# [Work task]
Can you reproduce the data beneath, keeping every line exact?

Entries taken from a collection
--

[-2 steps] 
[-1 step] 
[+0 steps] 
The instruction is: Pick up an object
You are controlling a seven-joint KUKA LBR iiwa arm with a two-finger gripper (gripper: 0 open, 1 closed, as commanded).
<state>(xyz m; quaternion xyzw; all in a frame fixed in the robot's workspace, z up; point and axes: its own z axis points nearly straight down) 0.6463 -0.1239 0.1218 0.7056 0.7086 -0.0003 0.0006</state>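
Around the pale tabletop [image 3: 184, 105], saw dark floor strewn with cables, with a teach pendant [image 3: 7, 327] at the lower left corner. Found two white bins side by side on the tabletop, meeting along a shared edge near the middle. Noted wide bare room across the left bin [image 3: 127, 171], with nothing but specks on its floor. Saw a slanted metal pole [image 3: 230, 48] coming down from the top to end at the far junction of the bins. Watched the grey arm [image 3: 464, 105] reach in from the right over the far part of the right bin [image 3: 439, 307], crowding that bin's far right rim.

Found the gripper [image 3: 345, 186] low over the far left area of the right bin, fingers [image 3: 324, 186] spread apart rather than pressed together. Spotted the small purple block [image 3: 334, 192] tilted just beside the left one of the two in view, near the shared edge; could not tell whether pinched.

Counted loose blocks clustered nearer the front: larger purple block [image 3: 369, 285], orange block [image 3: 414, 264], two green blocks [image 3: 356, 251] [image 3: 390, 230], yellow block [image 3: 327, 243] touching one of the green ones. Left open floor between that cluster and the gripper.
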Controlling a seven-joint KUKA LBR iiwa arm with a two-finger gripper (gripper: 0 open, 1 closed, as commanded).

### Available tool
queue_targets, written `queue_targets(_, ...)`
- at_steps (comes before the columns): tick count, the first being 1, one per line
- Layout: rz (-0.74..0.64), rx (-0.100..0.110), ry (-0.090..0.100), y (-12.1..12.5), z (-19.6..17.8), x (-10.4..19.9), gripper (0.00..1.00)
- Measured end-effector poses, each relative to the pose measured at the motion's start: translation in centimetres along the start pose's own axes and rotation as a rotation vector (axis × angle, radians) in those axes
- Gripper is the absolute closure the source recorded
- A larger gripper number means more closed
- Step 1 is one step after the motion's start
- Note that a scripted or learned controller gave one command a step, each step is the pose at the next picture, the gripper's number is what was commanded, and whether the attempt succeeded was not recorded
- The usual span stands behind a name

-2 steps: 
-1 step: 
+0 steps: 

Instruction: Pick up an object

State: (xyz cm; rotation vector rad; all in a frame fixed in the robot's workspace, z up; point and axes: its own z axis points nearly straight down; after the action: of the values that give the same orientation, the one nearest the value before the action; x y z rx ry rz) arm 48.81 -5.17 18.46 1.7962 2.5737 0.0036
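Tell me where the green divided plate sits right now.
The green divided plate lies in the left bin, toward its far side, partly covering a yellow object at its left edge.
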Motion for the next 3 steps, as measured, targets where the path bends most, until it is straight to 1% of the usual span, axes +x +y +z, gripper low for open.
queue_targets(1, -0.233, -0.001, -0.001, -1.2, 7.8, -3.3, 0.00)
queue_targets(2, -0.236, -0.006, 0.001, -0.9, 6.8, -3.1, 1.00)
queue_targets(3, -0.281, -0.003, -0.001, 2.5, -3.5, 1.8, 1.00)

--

# [The answer]
[-2 steps] 
[-1 step] 
[+0 steps] 
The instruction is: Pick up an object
You are controlling a seven-joint KUKA LBR iiwa arm with a two-finger gripper (gripper: 0 open, 1 closed, as commanded).
<state>(xyz m; quaternion xyzw; all in a frame fixed in the robot's workspace, z up; point and axes: its own z axis points nearly straight down) 0.6463 -0.1239 0.1218 0.7056 0.7086 -0.0003 0.0006</state>
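Around the pale tabletop [image 3: 184, 105], saw dark floor strewn with cables, with a teach pendant [image 3: 7, 327] at the lower left corner. Found two white bins side by side on the tabletop, meeting along a shared edge near the middle. Noted wide bare room across the left bin [image 3: 127, 171], with nothing but specks on its floor. Saw a slanted metal pole [image 3: 230, 48] coming down from the top to end at the far junction of the bins. Watched the grey arm [image 3: 464, 105] reach in from the right over the far part of the right bin [image 3: 439, 307], crowding that bin's far right rim.

Found the gripper [image 3: 345, 186] low over the far left area of the right bin, fingers [image 3: 324, 186] spread apart rather than pressed together. Spotted the small purple block [image 3: 334, 192] tilted just beside the left one of the two in view, near the shared edge; could not tell whether pinched.

Counted loose blocks clustered nearer the front: larger purple block [image 3: 369, 285], orange block [image 3: 414, 264], two green blocks [image 3: 356, 251] [image 3: 390, 230], yellow block [image 3: 327, 243] touching one of the green ones. Left open floor between that cluster and the gripper.
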Controlling a seven-joint KUKA LBR iiwa arm with a two-finger gripper (gripper: 0 open, 1 closed, as commanded).

### Available tool
queue_targets, written `queue_targets(_, ...)`
- at_steps (comes before the columns): tick count, the first being 1, one per line
- Layout: rz (-0.74..0.64), rx (-0.100..0.110), ry (-0.090..0.100), y (-12.1..12.5), z (-19.6..17.8), x (-10.4..19.9), gripper (0.00..1.00)
- Measured end-effector poses, each relative to the pose measured at the motion's start: translation in centimetres along the start pose's own axes and rotation as a rotation vector (axis × angle, radians) in those axes
- Gripper is the absolute closure the source recorded
- A larger gripper number means more closed
- Step 1 is one step after the motion's start
- Note that a scripted or learned controller gave one command a step, each step is the pose at the next picture, the gripper's number is what was commanded, and whether the attempt succeeded was not recorded
- The usual span stands behind a name

-2 steps: 
-1 step: 
+0 steps: 

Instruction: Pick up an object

State: (xyz cm; rotation vector rad; all in a frame fixed in the robot's workspace, z up; point and axes: its own z axis points nearly straight down; after the action: of the values that give the same orientation, the one nearest the value before the action; x y z rx ry rz) arm 48.81 -5.17 18.46 1.7962 2.5737 0.0036
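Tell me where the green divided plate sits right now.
The green divided plate lies in the left bin, toward its far side, partly covering a yellow object at its left edge.
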Motion for the next 3 steps, as measured, targets where the path bends most, until it is straight to 1% of the usual span, axes +x +y +z, gripper low for open.
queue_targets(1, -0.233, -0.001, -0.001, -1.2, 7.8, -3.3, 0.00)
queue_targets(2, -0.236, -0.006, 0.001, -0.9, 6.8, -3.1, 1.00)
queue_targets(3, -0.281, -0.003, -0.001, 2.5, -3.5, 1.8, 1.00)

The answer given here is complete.